None of this is an argument against the energy transition. It is an argument for financing it with the right model. The old one treated weather as an operating detail, something the control room handled day to day while the financial risk lived in the fuel price. On the grid we are now building, weather is the financial risk. It has moved from the night shift to the investment committee, and the tools have not all made the same move. A warmer baseline only steepens the curve, deepening droughts and loading the wet years toward heavier extremes, which raises the variance the model has to carry.

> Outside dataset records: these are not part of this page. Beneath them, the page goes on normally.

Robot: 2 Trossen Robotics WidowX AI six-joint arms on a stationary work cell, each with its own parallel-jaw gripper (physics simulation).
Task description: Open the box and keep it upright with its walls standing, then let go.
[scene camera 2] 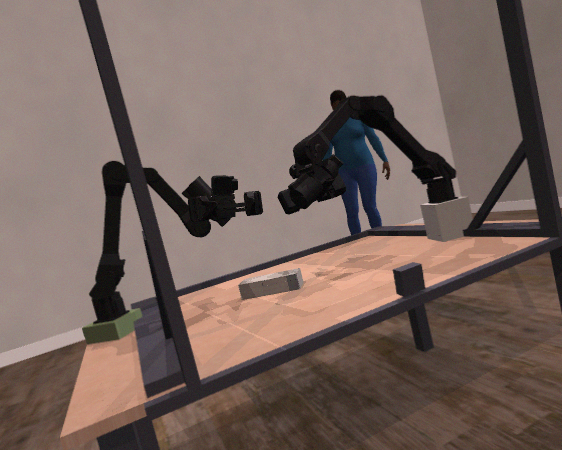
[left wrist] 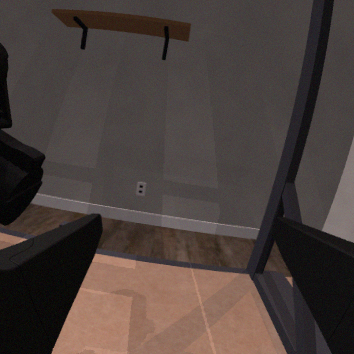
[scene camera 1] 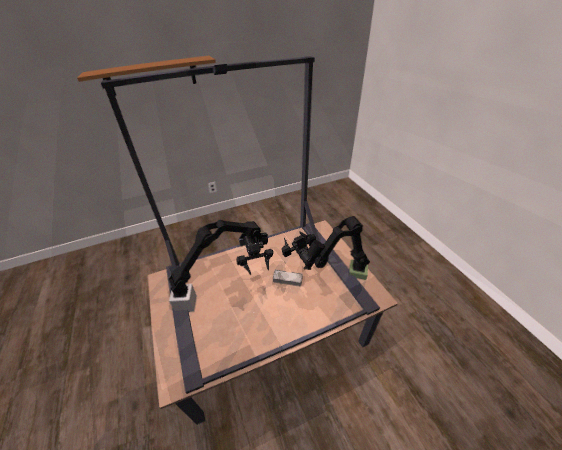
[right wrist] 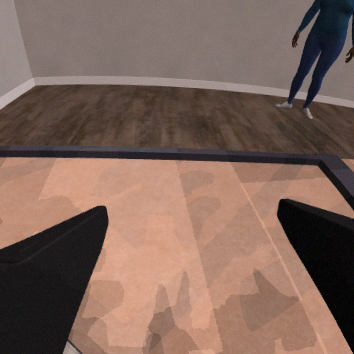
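Pixels of known places: left gripper, between the fingertips: (scene camera 2: 235, 202) (left wrist: 189, 224) (scene camera 1: 291, 235); right gripper, between the fingertips: (scene camera 1: 259, 272) (right wrist: 193, 210); left arm's base, origin of its link: (scene camera 2: 111, 317) (scene camera 1: 359, 267); right arm's base, origin of its link: (scene camera 2: 443, 200) (scene camera 1: 180, 292).
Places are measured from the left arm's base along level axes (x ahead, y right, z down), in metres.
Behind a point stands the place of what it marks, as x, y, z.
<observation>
A small grey-white oblong box (scene camera 1: 288, 277) {0.377, -0.169, 0.005} (scene camera 2: 271, 283) {0.394, -0.134, 0.016} lies flat on the table, with its pale top down and no raised flap visible. A tiny corner of the box (right wrist: 72, 348) {0.442, -0.196, 0.002} shows at the bottom edge of the right wrist view. My right gripper (scene camera 1: 258, 270) {0.490, -0.295, -0.154} (scene camera 2: 287, 201) (right wrist: 193, 210) {0.490, -0.295, -0.154} is open and empty, raised above the table and left of the box in scene camera 1. My left gripper (scene camera 1: 294, 237) {0.388, -0.051, -0.209} (scene camera 2: 253, 203) (left wrist: 189, 224) {0.388, -0.051, -0.209} is open and empty, also raised, and points towards the dark wall. The box does not show in the left wrist view.
The table (scene camera 1: 225, 345) {0.570, -0.609, 0.043} carries a dark frame with an upright post (scene camera 1: 306, 145) {0.392, 0.293, -0.568} (scene camera 2: 131, 170) {0.406, 0.330, -0.285} (left wrist: 300, 120) {0.394, 0.291, -0.311}. Part of the right arm (left wrist: 19, 175) {0.512, -0.096, -0.203} shows at the left of the left wrist view. A person in blue (scene camera 2: 352, 150) (right wrist: 325, 37) stands beyond the table.
</observation>
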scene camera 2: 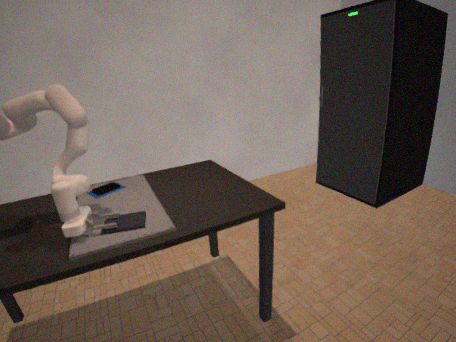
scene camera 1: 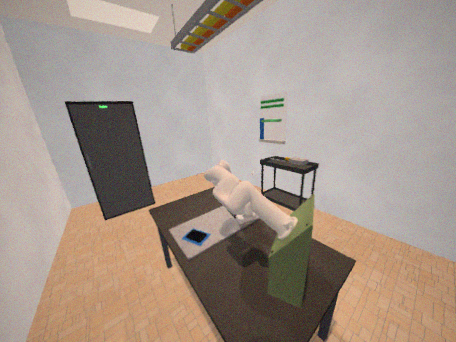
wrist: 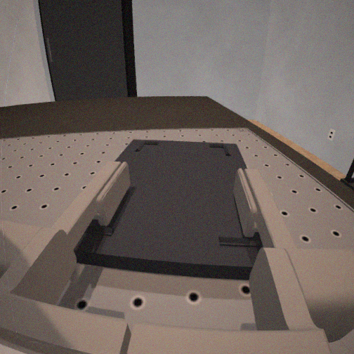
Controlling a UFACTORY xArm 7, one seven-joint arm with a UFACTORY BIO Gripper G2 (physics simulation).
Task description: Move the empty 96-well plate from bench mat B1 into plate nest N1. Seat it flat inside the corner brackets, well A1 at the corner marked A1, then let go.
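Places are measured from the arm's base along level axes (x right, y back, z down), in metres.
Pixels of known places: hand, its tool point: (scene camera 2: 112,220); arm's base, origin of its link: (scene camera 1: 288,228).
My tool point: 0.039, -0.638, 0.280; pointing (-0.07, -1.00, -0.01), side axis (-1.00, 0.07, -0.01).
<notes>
For each thing: its top centre in the pictures, then the offset to it from my tool point, as dx, dy, dz. "spot": a spot on its surface instead. Level surfaces: height alone.
- plate nest, centre of its top: (scene camera 2: 124,220) -0.007, -0.044, +0.009
- black rectangle, a spot on its surface: (scene camera 2: 106,188) spot: -0.390, +0.117, +0.008
- blue mat, height of its surface: dz +0.021
- light perforated board, height of its surface: dz +0.024
- dark table, height of its surface: dz +0.037
The plate nest (scene camera 2: 135,221) (wrist: 180,227) is a dark flat block with low corner brackets. No plate shows on it, and the A1 mark cannot be made out. My gripper (scene camera 2: 113,221) (wrist: 181,189) is shut at its narrow setting, with nothing between its fingers. The fingers still stand apart, low over the near part of the nest, one towards each long side. A black rectangle (scene camera 1: 195,236) (scene camera 2: 106,188), which looks like the plate, lies on the blue mat (scene camera 1: 202,243) (scene camera 2: 96,195), away from the gripper. Its wells are too small to see. In scene camera 1 the arm hides the nest.
The mat and nest stand on a light perforated board (scene camera 1: 175,231) (scene camera 2: 135,185) (wrist: 40,175) on the dark table (scene camera 1: 215,280) (scene camera 2: 210,185) (wrist: 165,112). A green upright panel (scene camera 1: 290,270) stands by the arm's base. A cart and a dark cabinet (scene camera 2: 355,100) stand off the table.
</notes>
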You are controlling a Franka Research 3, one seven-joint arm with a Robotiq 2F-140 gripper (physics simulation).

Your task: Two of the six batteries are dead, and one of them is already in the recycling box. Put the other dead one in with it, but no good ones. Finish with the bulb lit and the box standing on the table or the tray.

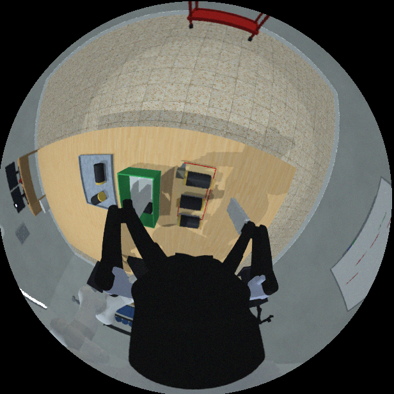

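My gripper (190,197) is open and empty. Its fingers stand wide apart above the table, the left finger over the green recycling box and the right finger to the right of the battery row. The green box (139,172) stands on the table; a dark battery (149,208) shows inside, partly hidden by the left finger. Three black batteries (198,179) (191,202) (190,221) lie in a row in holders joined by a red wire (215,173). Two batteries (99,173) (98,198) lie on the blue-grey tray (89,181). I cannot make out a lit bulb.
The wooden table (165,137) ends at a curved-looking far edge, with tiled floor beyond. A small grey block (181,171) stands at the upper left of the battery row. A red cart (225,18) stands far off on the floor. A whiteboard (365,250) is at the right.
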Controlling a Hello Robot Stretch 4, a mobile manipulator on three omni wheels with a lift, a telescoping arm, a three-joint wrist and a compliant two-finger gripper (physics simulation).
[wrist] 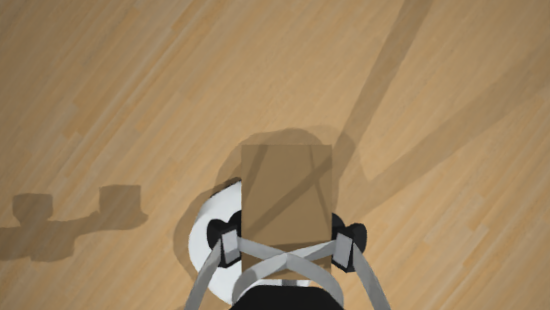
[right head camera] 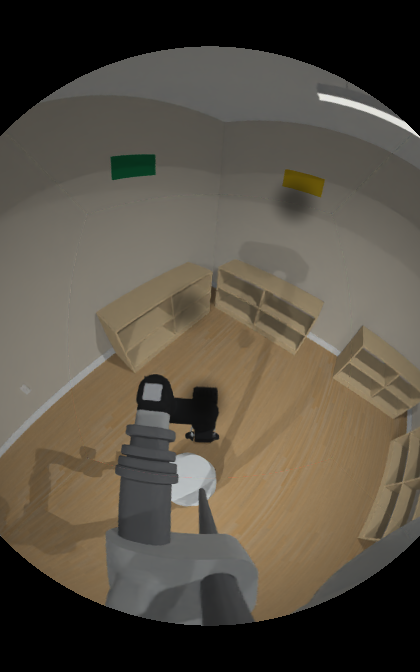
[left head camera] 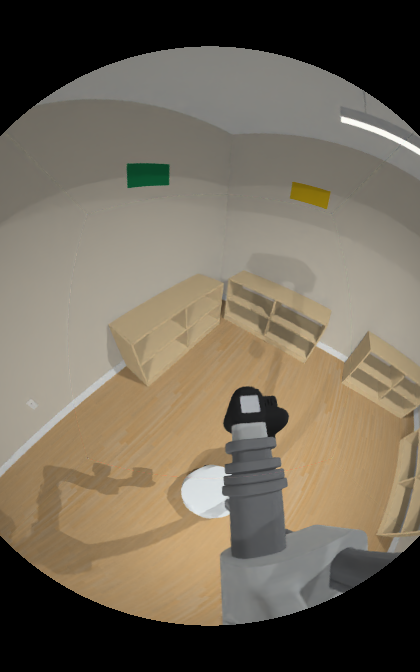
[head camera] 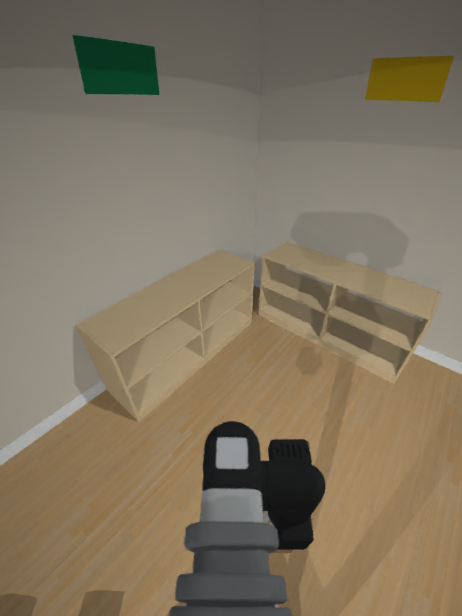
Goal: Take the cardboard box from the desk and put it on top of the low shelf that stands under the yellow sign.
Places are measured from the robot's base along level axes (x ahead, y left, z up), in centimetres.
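Pixels of known places: gripper, between the fingertips: (wrist: 286, 230).
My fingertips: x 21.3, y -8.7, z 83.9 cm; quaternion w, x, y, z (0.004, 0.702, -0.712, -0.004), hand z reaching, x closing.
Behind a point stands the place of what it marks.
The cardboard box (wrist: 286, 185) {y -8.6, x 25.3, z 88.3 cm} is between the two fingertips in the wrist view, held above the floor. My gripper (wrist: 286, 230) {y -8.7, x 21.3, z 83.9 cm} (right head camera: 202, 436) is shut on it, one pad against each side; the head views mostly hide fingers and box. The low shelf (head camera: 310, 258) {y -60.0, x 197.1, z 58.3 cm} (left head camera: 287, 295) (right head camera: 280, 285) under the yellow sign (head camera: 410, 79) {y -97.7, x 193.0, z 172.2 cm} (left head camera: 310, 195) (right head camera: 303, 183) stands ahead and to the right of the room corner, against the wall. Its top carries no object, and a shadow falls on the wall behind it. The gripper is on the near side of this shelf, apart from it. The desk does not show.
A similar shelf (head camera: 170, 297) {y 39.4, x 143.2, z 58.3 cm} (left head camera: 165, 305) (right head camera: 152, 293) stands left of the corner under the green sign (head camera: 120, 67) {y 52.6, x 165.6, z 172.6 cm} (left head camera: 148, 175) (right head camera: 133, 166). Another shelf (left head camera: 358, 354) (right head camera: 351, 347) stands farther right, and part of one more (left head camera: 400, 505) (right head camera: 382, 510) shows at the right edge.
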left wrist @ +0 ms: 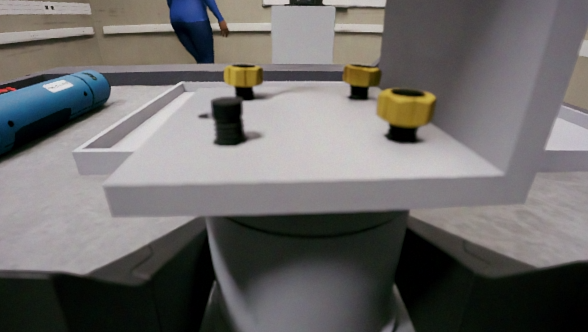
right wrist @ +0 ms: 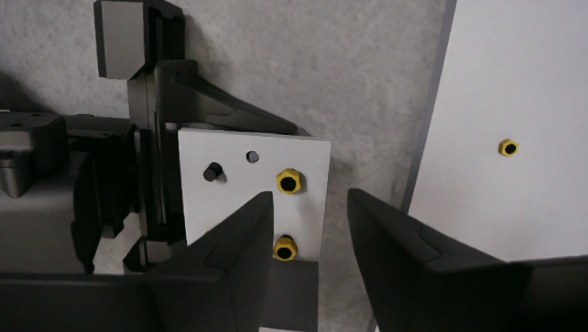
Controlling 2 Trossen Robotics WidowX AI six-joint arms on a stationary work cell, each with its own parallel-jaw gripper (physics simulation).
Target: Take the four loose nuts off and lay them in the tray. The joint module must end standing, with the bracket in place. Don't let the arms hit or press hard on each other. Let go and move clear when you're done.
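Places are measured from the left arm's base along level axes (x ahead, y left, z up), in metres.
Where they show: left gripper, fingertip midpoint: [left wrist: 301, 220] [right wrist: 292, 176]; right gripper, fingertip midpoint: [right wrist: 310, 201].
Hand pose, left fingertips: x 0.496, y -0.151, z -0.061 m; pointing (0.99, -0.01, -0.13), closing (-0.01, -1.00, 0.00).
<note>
Each offset is from my left fingertips to the top centre of the thing.
The light grey bracket [left wrist: 300, 165] [right wrist: 310, 150] sits on the upright joint module @[dx -0.016, dy +0.000, dz +0.053 m] [left wrist: 307, 285]. Three yellow nuts remain on its black studs: the far left nut @[dx +0.002, dy +0.018, dz +0.054 m] [left wrist: 243, 76] [right wrist: 288, 181], the far right nut @[dx +0.002, dy -0.018, dz +0.054 m] [left wrist: 361, 76] [right wrist: 285, 249] and the near right nut @[dx -0.033, dy -0.018, dz +0.054 m] [left wrist: 406, 109], mostly hidden by a finger in the right wrist view. The near left stud @[dx -0.034, dy +0.017, dz +0.053 m] [left wrist: 228, 122] [right wrist: 212, 172] is bare. A loose nut @[dx +0.136, dy +0.029, dz -0.012 m] [right wrist: 508, 148] lies in the tray @[dx +0.187, dy -0.075, dz -0.005 m] [left wrist: 102, 163] [right wrist: 500, 75]. My left gripper [left wrist: 301, 220] is shut on the module's round body below the bracket. My right gripper [right wrist: 310, 201] is part open and empty, above the bracket.
A blue cylindrical tool @[dx +0.146, dy +0.223, dz +0.019 m] [left wrist: 65, 107] lies on the table at the left of the left wrist view. The bracket's upright wall [left wrist: 470, 75] rises on the right. In the right wrist view, the left arm [right wrist: 40, 200] reaches in from the left, beside the bracket.
</note>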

Over the coming weeks I will take this apart piece by piece and market by market: why the underwriting math runs optimistic, why hydropower in the Mekong is really a sovereign-risk question, why the good-for-solar assumption misleads across Southeast Asia, and why storage is quietly becoming the hedge of record. The starting point is the simplest part. The grid runs on weather now, the weather is about to make a strong move, and the single update worth making today is to stop pricing it as background noise.

Sources

Primary sources and market references cited above.

1.
National Oceanic and Atmospheric Administration. (2026, June 11). El Niño forms, expected to strengthen, say NOAA forecasters.
2.
Cappucci, M., & Noll, B. (2026, June 11). El Niño is here, NOAA declares. The Washington Post.
3.
Council on Energy, Environment and Water. (2023). Studying the impact of unexpected climate change on the wind energy sector in India.
4.
International Energy Agency. (2024). Electricity mid-year update, July 2024.
5.
Entura. (2021). Building climate resilience into operations: Hydro Tasmania's journey.
6.
WindESCo. (2023, October 10). Wind projects 'underperform against energy yield assessments'.
7.
Australian Energy Market Operator. (2025). Quarterly energy dynamics, Q2 2025.
8.
Australian Energy Market Operator. (2026). Quarterly energy dynamics, Q1 2026.